Faceting by time requires time-related strings to be parsed as such; sometimes, Refine needs a little bit of help in interpreting an imported string as a time string. So for example, given a “time” string such as Mon, 29 Oct 2012 10:56:52 +0000 from the Twitter search API, we can use the GREL function toDate(value,"EEE, dd MMM y H:m:s") to create a new column with time-cast elements.

(See GRELDateFunctions and the Java SimpleDateFormat class documentation for more details.)

– getting a feel for the correlation of values across numerical columns, and exploring those correlations further, using the scatterplot facet.

This generates a view that generates a set of scatterplots relating to pairwise combinations of all the numerical columns in the dataset:

Clicking on one of these panels allows you to filter points within a particular area of the corresponding scatter chart (click and drag a rectangular area over the points you want to view), effectively allowing you to filter the data across related ranges of two numerical columns at the same time:

A range of customisable faceting options are also provided that allow you to define your own faceting functions:

  • the Custom text… facet;
  • the Custom Numeric… facet

More conveniently, a range of predefined Customized facets are provided that provide shortcuts to “bespoke” faceting functions:

So for example:

  • the word facet splits strings contained in cells into single words, counts their occurrences throughout the column, and then lists unique words and their occurrence count in the facet panel. This faceting option thus provides a way of selecting rows where the contents of a particular column contain one or more specified words. (The user defined GREL custom text facet ngram(value,1) provides a similar (though not identical) result – duplicated words in a cell are identified as unique by the single word ngram function; see also split(value," "), which does seem to replicate the behaviour of the word facet function.)
  • the duplicates facet returns boolean values of true and false; filtering on true values returns all the rows that have duplicated values within a particular column; filtering on false displays all unique rows.
  • the text length facet produces a facet based on the character count(?) of strings in cells within the faceted column; the custom numeric facet length(value) achieves something similar; the related measure, word count, can be achieved using the custom numeric facet length(split(value," "))

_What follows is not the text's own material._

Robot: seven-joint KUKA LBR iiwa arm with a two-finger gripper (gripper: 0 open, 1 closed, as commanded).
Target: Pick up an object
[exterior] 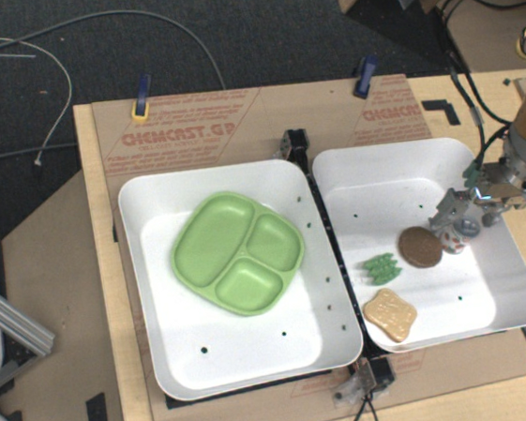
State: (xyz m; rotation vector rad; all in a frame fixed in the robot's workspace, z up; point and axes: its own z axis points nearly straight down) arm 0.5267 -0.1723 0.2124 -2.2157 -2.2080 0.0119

Note that facet views can be combined. Selecting multiple rows within a particular facet panel provides a Boolean OR over the selected values (that is, if any of the selected values appear in the column, the corresponding rows will be displayed). To AND conditions, even within the same facet, create a separate facet panel for each ANDed condition.

PS On the OpenRefine (was Google Refine) name change, see From Freebase Gridworks to Google Refine and now OpenRefine. The code repository is now on github: OpenRefine Repository. I also notice that openrefine.org/ has been minted and is running a placeholder instance of WordPress. I wonder if it would be worth setting up an aggregator for community posts, a bit like R-Blogger (for example, I have an RStats category feed from this blog that I syndicate to the RBloggers aggregator, and have just created an OpenRefine category that could feed a OpenRefinery aggregator channel).

PPS for an example of using OpenRefine to find differences between two recordsets, see Owen Stephens’ Using Open Refine for e-journal data.